So far, we have used the t-distribution for confidence intervals or hypothesis tests of one mean (proportions are means).
Paired data are somehow intimately connected.
Two sets of observations are paired if each observation in one set has a special correspondence or connection with exactly one observation in the other data set.
Tell me whether or not these data are paired.
If the data are paired, their difference has direct and interpretable meaning both in English and in statistics; \(X_{i,diff} = X_{i,a} - X_{i,b}\) has meaning. Therefore
\[\bar{X}_{diff} \quad \text{ and } \quad s_{\bar{X}_{diff}}\]
are simply fancy ways to write new random variables.
Are textbooks actually cheaper online? Compare the price of textbooks at the University of California, Los Angeles’ (UCLA’s) bookstore and prices at Amazon.com. Seventy-three UCLA courses were randomly sampled in Spring 2010.
Plot the data!
Calculate and interpret a 95% confidence interval of the difference in Amazon.com versus UCLA’s book prices.
    One Sample t-test
data:  d
t = -7.6488, df = 72, p-value = 6.928e-11
alternative hypothesis: true mean is not equal to 0
95 percent confidence interval:
 -16.087652  -9.435636
sample estimates:
mean of x 
-12.76164 We are \(95\)% confident that the true mean difference in price between Amazon.com and UCLA’s books is between -16.09 and -9.44.
Set up, evaluate, and conclude in context a hypothesis test at \(\alpha = 0.05\).
The natural hypotheses are
\[ H_0: \mu_{diff} = 0 \text{ versus } H_1: \mu_{diff} \ne 0. \]
    One Sample t-test
data:  d
t = -7.6488, df = 72, p-value = 6.928e-11
alternative hypothesis: true mean is not equal to 0
95 percent confidence interval:
 -16.087652  -9.435636
sample estimates:
mean of x 
-12.76164 Becuase p-value\(<0.0001 < \alpha = 0.05\), we reject \(H_0\). There is insufficient evidence to claim that Amazon.com and UCLA’s book prices are the same.
Two sample t-tests estimate the difference between two population means from two independent samples of data. We estimate \(\mu_a - \mu_b\) with the point estimator \(\bar{X}_a - \bar{X}_b\).
Confidence intervals for two sample t-tests follow the same pattern as before,
\[ (\bar{X}_a - \bar{X}_b) \pm t^*_{df} \cdot s_{\bar{X}_a - \bar{X}_b}. \]
Test statistics for two sample t-tests follow the same pattern as before, and p-values are exactly the same.
Consider the data set ape::carnivora. Calculate a \(98\)% confidence interval for the difference in mean longevity between the two SuperFamilies Caniformia and Feliformia.

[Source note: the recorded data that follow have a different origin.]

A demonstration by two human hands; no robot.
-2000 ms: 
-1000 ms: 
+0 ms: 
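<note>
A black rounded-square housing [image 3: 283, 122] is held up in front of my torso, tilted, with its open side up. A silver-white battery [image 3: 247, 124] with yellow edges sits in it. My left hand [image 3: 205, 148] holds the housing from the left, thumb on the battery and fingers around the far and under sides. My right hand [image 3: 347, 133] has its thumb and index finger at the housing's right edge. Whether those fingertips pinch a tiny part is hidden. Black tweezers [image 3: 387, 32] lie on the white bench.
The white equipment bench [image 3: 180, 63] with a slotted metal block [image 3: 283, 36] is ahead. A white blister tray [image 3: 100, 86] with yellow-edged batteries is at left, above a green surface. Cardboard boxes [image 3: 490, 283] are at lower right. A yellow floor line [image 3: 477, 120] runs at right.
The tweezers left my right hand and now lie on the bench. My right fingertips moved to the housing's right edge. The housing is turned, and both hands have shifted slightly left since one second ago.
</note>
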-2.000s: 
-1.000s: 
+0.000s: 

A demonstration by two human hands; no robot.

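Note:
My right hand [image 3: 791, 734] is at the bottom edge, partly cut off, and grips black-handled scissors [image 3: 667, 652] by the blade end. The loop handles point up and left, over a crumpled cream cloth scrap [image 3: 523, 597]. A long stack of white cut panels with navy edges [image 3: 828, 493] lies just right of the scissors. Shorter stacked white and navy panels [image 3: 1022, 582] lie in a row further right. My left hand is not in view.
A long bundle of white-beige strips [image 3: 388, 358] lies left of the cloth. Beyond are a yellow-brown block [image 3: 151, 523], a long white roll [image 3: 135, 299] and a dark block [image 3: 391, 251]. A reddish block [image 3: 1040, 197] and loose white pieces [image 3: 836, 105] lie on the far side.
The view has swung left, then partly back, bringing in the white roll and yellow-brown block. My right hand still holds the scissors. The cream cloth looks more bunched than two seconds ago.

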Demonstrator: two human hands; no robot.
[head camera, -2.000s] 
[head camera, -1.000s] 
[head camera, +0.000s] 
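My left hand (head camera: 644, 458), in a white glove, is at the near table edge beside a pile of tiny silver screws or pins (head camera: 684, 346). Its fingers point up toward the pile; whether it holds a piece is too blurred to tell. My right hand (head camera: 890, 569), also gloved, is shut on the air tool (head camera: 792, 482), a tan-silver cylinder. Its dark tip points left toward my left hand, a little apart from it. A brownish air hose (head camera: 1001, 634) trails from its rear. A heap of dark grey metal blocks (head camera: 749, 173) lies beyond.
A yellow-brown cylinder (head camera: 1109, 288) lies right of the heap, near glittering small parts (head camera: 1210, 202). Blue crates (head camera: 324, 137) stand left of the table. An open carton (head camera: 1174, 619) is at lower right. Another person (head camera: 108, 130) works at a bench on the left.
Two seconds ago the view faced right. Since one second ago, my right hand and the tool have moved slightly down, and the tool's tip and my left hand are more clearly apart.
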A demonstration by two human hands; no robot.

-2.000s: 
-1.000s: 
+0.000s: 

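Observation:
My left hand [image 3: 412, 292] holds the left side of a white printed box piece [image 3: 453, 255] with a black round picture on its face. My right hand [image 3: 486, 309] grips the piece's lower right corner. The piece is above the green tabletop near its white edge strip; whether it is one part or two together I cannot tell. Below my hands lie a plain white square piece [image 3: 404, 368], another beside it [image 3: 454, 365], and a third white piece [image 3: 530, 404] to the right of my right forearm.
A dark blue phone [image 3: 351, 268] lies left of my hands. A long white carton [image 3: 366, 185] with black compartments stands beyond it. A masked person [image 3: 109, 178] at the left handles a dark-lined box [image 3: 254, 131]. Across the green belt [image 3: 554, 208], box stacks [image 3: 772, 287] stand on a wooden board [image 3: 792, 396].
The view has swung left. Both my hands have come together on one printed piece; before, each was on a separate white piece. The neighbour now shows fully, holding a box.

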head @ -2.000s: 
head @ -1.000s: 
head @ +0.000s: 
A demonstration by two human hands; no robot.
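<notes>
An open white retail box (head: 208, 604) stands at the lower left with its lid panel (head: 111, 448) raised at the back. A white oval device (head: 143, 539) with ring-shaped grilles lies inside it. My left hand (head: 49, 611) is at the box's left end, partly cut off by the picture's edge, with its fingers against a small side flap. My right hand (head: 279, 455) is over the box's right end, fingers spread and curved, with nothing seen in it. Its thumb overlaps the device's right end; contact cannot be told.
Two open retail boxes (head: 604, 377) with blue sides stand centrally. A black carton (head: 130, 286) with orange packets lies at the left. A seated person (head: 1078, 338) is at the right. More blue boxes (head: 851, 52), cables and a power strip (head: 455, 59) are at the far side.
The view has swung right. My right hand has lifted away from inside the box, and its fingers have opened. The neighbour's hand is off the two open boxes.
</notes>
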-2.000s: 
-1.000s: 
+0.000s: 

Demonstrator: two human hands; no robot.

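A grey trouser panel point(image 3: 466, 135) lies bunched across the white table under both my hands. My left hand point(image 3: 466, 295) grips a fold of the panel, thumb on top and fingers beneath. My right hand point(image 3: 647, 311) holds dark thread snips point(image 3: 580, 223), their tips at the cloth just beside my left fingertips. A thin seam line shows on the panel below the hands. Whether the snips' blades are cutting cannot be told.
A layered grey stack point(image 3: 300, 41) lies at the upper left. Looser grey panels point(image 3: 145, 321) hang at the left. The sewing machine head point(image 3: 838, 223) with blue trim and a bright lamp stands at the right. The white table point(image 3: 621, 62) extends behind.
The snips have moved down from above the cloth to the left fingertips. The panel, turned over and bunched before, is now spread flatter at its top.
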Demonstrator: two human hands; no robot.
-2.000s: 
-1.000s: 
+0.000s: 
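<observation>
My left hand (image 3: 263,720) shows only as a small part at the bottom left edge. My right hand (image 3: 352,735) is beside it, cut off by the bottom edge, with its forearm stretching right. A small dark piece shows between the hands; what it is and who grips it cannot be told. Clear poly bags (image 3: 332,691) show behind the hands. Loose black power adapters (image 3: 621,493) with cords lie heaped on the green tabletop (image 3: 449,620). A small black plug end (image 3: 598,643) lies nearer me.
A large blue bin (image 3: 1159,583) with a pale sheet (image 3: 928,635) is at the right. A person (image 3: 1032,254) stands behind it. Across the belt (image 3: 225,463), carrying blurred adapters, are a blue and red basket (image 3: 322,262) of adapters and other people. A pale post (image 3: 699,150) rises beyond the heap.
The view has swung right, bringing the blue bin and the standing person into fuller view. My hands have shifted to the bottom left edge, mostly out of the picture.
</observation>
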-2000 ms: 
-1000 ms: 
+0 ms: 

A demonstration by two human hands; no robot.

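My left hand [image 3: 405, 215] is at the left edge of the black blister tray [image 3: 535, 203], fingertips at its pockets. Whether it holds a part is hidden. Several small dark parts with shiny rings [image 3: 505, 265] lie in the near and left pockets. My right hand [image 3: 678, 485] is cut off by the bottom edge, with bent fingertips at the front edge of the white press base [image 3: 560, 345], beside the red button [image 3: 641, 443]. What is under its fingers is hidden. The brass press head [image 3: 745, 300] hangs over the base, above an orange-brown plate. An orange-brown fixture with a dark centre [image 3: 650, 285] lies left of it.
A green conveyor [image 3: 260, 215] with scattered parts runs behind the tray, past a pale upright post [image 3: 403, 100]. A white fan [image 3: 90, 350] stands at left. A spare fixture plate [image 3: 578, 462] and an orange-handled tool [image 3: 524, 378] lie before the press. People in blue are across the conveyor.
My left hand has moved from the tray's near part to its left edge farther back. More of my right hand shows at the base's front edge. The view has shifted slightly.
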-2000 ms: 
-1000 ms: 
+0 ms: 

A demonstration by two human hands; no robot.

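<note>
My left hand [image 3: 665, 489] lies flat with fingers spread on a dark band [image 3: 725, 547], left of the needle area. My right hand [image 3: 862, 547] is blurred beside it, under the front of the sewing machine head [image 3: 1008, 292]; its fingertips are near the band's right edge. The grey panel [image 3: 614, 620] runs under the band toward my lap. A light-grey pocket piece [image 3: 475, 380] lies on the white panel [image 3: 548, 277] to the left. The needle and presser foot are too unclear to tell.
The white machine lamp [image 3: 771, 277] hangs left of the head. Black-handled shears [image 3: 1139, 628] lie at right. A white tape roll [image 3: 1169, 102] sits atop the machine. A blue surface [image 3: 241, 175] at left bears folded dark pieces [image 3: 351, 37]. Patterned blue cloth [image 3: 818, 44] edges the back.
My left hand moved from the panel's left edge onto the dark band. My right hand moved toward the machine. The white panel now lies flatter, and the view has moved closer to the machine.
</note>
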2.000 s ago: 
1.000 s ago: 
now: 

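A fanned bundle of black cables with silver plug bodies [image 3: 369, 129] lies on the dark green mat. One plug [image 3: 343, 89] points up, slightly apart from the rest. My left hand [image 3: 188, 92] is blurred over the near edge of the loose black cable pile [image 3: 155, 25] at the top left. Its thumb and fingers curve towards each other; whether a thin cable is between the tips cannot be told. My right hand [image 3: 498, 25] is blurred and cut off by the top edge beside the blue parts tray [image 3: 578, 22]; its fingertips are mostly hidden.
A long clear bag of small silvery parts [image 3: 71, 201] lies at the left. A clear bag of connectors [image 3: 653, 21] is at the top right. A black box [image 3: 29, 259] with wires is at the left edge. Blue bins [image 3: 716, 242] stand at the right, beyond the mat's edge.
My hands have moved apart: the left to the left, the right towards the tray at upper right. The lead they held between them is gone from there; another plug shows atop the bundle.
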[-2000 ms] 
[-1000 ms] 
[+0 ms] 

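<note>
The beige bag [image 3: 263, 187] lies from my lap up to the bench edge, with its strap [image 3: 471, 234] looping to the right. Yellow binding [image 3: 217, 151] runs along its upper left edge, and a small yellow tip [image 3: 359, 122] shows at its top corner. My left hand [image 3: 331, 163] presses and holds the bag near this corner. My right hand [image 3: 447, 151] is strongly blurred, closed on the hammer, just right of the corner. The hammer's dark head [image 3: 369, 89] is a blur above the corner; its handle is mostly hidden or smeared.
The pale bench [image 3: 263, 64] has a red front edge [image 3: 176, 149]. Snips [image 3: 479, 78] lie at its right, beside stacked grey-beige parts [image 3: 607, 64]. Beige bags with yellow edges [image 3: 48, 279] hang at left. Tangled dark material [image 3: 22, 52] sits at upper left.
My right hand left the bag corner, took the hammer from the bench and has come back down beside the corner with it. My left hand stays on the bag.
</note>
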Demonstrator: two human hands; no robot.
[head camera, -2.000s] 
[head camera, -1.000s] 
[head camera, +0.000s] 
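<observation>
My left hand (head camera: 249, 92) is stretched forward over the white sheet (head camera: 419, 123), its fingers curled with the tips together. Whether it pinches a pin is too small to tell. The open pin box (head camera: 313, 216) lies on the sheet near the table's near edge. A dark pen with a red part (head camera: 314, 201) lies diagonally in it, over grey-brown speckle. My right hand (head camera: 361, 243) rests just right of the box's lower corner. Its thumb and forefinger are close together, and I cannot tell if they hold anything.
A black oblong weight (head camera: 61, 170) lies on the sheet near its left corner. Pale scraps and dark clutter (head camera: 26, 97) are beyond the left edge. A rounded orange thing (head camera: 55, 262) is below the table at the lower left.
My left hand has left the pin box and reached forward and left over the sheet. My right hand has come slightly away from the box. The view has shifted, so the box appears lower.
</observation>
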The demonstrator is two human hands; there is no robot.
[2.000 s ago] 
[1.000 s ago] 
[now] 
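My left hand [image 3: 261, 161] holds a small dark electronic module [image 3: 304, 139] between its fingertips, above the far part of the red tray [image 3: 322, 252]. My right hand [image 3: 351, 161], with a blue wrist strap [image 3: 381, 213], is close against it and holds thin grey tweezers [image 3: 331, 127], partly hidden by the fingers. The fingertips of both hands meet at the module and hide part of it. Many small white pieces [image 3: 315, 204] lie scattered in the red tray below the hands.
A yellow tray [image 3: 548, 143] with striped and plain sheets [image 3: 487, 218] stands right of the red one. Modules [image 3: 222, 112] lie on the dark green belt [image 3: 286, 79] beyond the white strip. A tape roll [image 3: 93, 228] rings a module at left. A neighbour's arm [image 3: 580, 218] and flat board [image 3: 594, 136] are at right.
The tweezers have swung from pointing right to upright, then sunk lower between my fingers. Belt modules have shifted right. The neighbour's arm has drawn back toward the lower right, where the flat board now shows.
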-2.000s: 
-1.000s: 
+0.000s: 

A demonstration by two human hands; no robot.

A \(98\)% CI, difference in longevity by Caniformia and Feliformia.
    Welch Two Sample t-test
data:  LY by SuperFamily
t = 1.0243, df = 37.394, p-value = 0.3123
alternative hypothesis: true difference in means between group Caniformia and group Feliformia is not equal to 0
98 percent confidence interval:
 -28.13845  69.13511
sample estimates:
mean in group Caniformia mean in group Feliformia 
                192.4583                 171.9600 We are \(98\)% confidence that the population difference in mean longevity between the SuperFamlies Caniformia and Feliformia is between -28.1 and 69.1.
Set up, evaluate, and conclude in context a hypothesis test at \(\alpha = 0.02\).
The natural hypotheses are
\[ H_0: \mu_C = \mu_F \text{ versus } H_1: \mu_C \ne \mu_F \]
and \(\alpha = 0.02\).
Because p-value \(=0.31 > \alpha = 0.02\), we fail to reject \(H_0\). There is insufficient evidence to claim that the true difference in mean longevity between Caniformia and Feliformia is different.
Overall things have stayed pretty much the same: confidence intervals, hypothesis tests, and interpretations. Now we have new types of data we can work with.